Shashua, who provided a Mobileye CEO perspective spoke with Calcalist during the CES exhibition, the largest technology exhibition in the world held every January in Las Vegas, believes that the five years at Intel have provided Mobileye with significant benefits . “Several things happened during this period. One, it’s hard to grow massively when you’re a public company, because you’re judged by your profitability, and if you make big investments you might take hits. So we had the quiet we needed to grow. We brought 800 Intel employees on board and they became Mobileye employees. We took on teams, not single employees, it’s like acquiring a company.

From an article in Calcalist by Omer Kabir.

“Another thing,” he continues, “we received all the radar and LiDAR technologies, including crews and intellectual property, from Intel. Mobileye currently has a vertical grip on the autonomous vehicle market, from silicon to a fully autonomous vehicle. We have maps, sensors, LiDARs. No other company has such a grip on the entire value chain. The five years at Intel were among the best periods that Mobileye experienced.”

At the end of the previous decade, you and other companies promised that a fully autonomous vehicle was a matter of three to four years. That didn’t quite materialize. And here, at your press conference at CES, you once again spoke of three to four years as a target for the entry of an autonomous vehicle into the private market. It is always three or four years away.

“That is a mistake. We always spoke of the beginning of 2022 as the year we would start operating robotaxis in Israel and Munich. We are a year behind that target date, not 10 years. If you pay a contractor to build an apartment for you and you receive it a year late, you feel lucky that it is not two years late.
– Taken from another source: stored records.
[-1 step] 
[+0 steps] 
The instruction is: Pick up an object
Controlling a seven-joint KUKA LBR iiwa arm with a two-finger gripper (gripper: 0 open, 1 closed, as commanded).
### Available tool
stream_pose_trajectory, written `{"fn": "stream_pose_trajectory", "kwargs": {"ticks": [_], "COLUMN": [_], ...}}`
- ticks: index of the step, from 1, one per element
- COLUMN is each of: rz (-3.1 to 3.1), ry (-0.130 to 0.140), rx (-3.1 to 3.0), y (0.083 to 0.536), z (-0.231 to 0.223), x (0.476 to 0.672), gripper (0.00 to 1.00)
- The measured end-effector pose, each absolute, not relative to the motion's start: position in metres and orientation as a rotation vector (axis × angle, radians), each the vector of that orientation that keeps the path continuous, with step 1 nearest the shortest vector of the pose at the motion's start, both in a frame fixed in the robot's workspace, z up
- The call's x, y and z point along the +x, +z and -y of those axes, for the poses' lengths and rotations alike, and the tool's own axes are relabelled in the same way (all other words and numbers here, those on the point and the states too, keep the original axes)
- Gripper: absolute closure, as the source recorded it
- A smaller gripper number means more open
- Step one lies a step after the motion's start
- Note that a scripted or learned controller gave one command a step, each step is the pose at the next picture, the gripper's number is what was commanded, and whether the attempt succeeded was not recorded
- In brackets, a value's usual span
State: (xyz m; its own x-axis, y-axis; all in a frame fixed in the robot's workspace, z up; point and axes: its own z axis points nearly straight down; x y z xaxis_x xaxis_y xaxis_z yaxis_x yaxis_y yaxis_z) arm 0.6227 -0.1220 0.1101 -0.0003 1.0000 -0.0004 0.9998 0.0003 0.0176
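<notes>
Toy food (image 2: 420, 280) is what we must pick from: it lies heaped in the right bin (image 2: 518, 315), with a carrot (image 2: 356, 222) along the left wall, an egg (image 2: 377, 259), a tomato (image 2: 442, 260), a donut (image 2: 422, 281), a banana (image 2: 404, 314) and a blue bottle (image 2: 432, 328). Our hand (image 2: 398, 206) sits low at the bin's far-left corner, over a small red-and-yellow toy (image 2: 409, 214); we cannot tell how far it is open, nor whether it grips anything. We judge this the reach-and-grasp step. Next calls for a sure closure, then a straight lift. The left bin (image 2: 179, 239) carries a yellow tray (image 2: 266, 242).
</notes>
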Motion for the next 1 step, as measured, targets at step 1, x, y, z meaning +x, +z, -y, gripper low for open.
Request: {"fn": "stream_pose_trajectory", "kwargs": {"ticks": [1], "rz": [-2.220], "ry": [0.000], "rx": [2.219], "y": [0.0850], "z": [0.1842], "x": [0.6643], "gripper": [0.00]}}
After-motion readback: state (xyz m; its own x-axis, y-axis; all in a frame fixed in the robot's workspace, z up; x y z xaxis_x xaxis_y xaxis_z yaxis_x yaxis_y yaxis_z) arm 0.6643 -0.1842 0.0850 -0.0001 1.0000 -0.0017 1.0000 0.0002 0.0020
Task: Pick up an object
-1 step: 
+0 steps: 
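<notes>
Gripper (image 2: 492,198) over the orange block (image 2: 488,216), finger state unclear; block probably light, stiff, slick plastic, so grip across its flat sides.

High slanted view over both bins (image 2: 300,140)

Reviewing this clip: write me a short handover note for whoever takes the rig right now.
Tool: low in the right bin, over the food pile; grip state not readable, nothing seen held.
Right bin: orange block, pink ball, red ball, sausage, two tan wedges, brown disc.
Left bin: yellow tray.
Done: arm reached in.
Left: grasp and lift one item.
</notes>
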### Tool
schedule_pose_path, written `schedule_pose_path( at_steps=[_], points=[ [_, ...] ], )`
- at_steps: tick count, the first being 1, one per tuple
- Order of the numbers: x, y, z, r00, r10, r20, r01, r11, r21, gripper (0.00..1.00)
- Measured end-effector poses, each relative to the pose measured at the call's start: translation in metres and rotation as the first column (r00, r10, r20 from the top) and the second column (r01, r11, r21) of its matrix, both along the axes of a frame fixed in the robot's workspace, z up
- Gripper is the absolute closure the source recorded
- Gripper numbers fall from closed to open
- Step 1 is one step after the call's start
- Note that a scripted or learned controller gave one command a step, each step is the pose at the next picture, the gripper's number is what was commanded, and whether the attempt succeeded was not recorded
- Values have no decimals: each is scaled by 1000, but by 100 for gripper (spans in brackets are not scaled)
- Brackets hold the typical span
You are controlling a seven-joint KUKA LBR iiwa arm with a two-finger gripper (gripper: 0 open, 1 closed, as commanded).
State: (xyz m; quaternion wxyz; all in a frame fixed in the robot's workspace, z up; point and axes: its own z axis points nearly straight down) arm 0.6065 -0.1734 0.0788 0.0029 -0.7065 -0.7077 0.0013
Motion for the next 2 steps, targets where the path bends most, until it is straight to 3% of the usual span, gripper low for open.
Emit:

Autonomous vehicles are the most difficult engineering project for humanity, more difficult than sending a spacecraft to Mars. And robotaxis are something that already exists. They travel in cities in several countries, companies like Waymo and Cruise have them. It’s not that there is technological uncertainty. The problem is more from a business perspective. I see competitors who are burning $1.5 billion a year, they have no revenue. I don’t want to be there. I have been a profitable company since 2014, and I am thinking about how to make sure robotaxis don’t burden the company. Mobileye is very profitable and I want to continue to grow.